Assume you are running an optimisation, but while it runs you realise, it is for instance not converging or there might be another problem. In such a case, one can hit Ctrl-\ to send a SIGQUIT to o2tuner. It will tell it to return from the optimisation but finalising what has been done so far. NOTE that is is still a bit fragile and it might happen that the code does not correctly shut down the optimisation processes. However, it has not been seen that this would corrupt the optimisation database file (in the present example opt.db).

On the other hand, if there is an optimisation which has been run for a few trials already, it can be continued and therefore extended by simply invoking

o2tuner -w </my_work_dir> -c </path/to>/config.yaml -s opt1

This will again run as many trials as defined in the configuration. If one only wants to add a few more trials, it has to be specified in the config.yaml.

Inspector

Have another look at the evaluate stage from above. It expects opt1 under the optimisations key. This implies two things:

  1. opt1 will be treated as a dependency,
  2. each of these optimisation results (here only one optimisation) will be passed in a list of O2TunerInspector objects.

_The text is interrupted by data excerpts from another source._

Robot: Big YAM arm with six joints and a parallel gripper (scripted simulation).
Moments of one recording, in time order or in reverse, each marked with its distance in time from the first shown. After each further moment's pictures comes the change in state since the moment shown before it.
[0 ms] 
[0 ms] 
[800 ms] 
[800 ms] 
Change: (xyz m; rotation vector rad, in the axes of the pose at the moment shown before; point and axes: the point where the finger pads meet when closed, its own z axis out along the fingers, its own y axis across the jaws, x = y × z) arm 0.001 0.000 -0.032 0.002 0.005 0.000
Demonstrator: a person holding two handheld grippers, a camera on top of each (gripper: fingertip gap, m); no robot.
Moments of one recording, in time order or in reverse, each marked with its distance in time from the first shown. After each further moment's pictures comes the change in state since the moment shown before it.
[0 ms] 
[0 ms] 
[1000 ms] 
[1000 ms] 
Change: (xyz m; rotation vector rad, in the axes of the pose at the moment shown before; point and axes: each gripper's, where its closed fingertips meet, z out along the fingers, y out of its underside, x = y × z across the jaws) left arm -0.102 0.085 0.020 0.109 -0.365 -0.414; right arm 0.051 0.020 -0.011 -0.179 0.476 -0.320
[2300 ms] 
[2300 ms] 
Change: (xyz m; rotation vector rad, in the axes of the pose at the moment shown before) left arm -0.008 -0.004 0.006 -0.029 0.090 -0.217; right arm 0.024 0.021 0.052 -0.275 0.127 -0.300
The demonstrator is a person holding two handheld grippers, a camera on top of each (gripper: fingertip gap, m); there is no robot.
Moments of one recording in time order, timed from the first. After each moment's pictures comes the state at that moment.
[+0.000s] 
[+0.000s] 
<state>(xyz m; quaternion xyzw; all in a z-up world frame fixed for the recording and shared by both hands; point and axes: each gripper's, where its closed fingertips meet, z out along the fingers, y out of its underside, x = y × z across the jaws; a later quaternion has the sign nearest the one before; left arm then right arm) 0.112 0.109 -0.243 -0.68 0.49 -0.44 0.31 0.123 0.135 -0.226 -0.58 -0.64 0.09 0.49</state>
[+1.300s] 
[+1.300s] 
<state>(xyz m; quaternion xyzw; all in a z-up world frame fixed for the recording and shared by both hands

So we will find one O2TunerInspector object and can use it:

#evaluate.py

def evaluate(inspectors, config):
    # only one optimisation
    insp = inspectors[0]
    # print losses of all successful trials
    losses = insp.get_losses()
    print(losses)

    # check annotations
    annotations = insp.get_annotation_per_trial("other_key")
    # plot everything we have
    figure, axes = insp.plot_importance()
    # do something with axes or figure, e.g. save
    figure, axes = insp.plot_parallel_coordinates()
    figure, axes = insp.plot_slices()
    figure, axes = insp.plot_correlations()
    figure, axes = insp.plot_pairwise_scatter()
    figure, axes = insp.plot_loss_feature_history()

Of course, one can do whatever should be done with the optimisation results.